→ WORK TO BE COMPLETED
Repeat the data in full. Drop every picture.

RAW DATA below:

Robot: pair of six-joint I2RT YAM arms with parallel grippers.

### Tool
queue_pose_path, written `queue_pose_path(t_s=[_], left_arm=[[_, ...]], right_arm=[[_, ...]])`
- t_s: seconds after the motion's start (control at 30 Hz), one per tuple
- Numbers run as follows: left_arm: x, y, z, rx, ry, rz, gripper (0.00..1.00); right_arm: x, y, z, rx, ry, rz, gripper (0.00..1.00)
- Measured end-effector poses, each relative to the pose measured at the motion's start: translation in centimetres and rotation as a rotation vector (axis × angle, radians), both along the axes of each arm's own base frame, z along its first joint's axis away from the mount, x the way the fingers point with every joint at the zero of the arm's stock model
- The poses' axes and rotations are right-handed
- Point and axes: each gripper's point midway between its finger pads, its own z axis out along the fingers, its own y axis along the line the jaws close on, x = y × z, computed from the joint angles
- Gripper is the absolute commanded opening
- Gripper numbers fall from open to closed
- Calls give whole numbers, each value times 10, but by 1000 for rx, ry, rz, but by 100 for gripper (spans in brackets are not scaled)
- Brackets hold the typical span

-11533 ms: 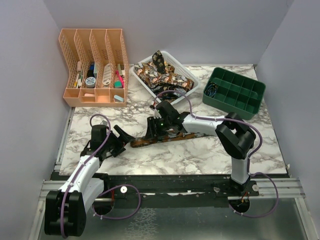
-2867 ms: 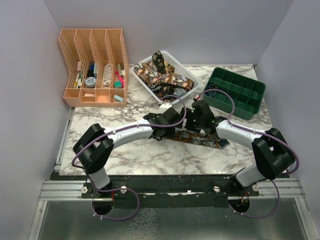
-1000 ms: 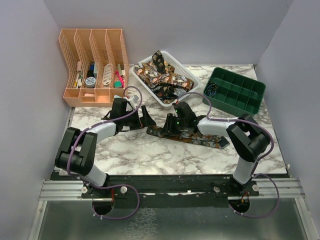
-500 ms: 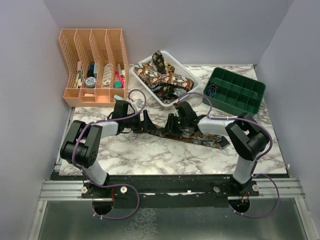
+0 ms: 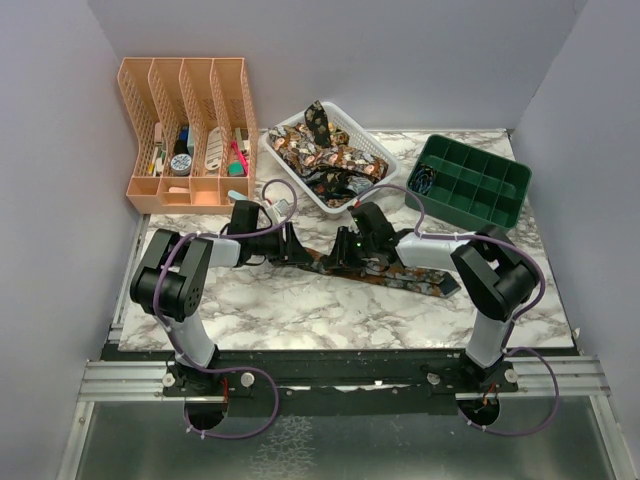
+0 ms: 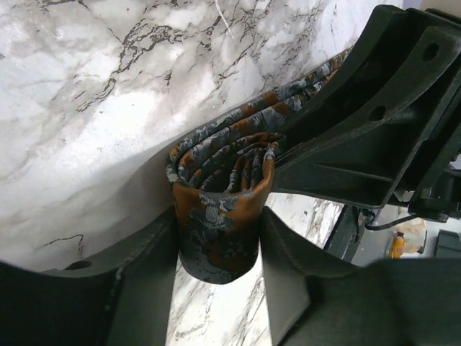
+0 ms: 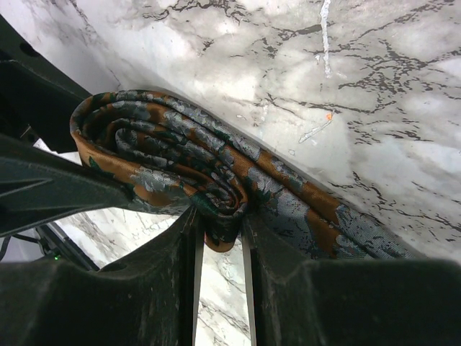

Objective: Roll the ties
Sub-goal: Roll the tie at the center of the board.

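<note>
One tie [image 5: 412, 278] lies on the marble table [image 5: 300, 310], dark with orange and grey pattern, its left end wound into a roll [image 6: 223, 169]. In the left wrist view my left gripper [image 6: 218, 220] has both fingers pressed against the sides of that roll. My right gripper [image 7: 218, 216] pinches the roll's inner coil [image 7: 223, 209], and the tie's flat tail [image 7: 310, 209] runs off to the right. From above, the left gripper [image 5: 297, 247] and the right gripper [image 5: 341, 250] meet at the roll from opposite sides. More ties [image 5: 320, 150] fill the white basket [image 5: 383, 150].
An orange desk organizer [image 5: 190, 130] with small items stands at the back left. A green compartment tray [image 5: 468, 185] sits at the back right. The white basket is just behind the two grippers. Grey walls close in the left, right and back.
My left arm has swung right from beside the tie to its rolled end, and its jaws have narrowed from wide open onto the roll. The right gripper has kept its grip and place.
</note>
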Motion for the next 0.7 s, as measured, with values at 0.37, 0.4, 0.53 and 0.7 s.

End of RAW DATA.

→ WRITTEN RESPONSE
Robot: pair of six-joint I2RT YAM arms with parallel grippers.

### Tool
queue_pose_path, written `queue_pose_path(t_s=[_], left_arm=[[_, ...]], right_arm=[[_, ...]])`
- t_s: seconds after the motion's start (control at 30 Hz), one per tuple
- Numbers run as follows: left_arm: x, y, z, rx, ry, rz, gripper (0.00..1.00); right_arm: x, y, z, rx, ry, rz, gripper (0.00..1.00)
- Measured end-effector poses, each relative to the pose measured at the motion's start: translation in centimetres and rotation as a rotation vector (axis × angle, radians), both along the axes of each arm's own base frame, z along its first joint's axis away from the mount, x the way the fingers point with every joint at the zero of the arm's stock model
- The poses' axes and rotations are right-handed
- Point and axes: each gripper's point midway between its finger pads, its own z axis out along the fingers, its own y axis along the line the jaws close on, x = y × z, computed from the joint angles
- Gripper is the absolute commanded opening
- Gripper numbers fall from open to closed
- Calls give whole numbers, each value times 10, but by 1000 for rx, ry, rz, but by 100 for gripper (spans in brackets are not scaled)
- Brackets hold the typical span

-11533 ms: 
-2867 ms: 
-1000 ms: 
-500 ms: 
+0 ms: 
+0 ms: 
+0 ms: 

Objective: Roll the ties
Sub-goal: Roll the tie at the center of the board.

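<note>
One tie [image 5: 412, 278] lies on the marble table [image 5: 300, 310], dark with orange and grey pattern, its left end wound into a roll [image 6: 223, 169]. In the left wrist view my left gripper [image 6: 218, 220] has both fingers pressed against the sides of that roll. My right gripper [image 7: 218, 216] pinches the roll's inner coil [image 7: 223, 209], and the tie's flat tail [image 7: 310, 209] runs off to the right. From above, the left gripper [image 5: 297, 247] and the right gripper [image 5: 341, 250] meet at the roll from opposite sides. More ties [image 5: 320, 150] fill the white basket [image 5: 383, 150].
An orange desk organizer [image 5: 190, 130] with small items stands at the back left. A green compartment tray [image 5: 468, 185] sits at the back right. The white basket is just behind the two grippers. Grey walls close in the left, right and back.
My left arm has swung right from beside the tie to its rolled end, and its jaws have narrowed from wide open onto the roll. The right gripper has kept its grip and place.
</note>
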Motion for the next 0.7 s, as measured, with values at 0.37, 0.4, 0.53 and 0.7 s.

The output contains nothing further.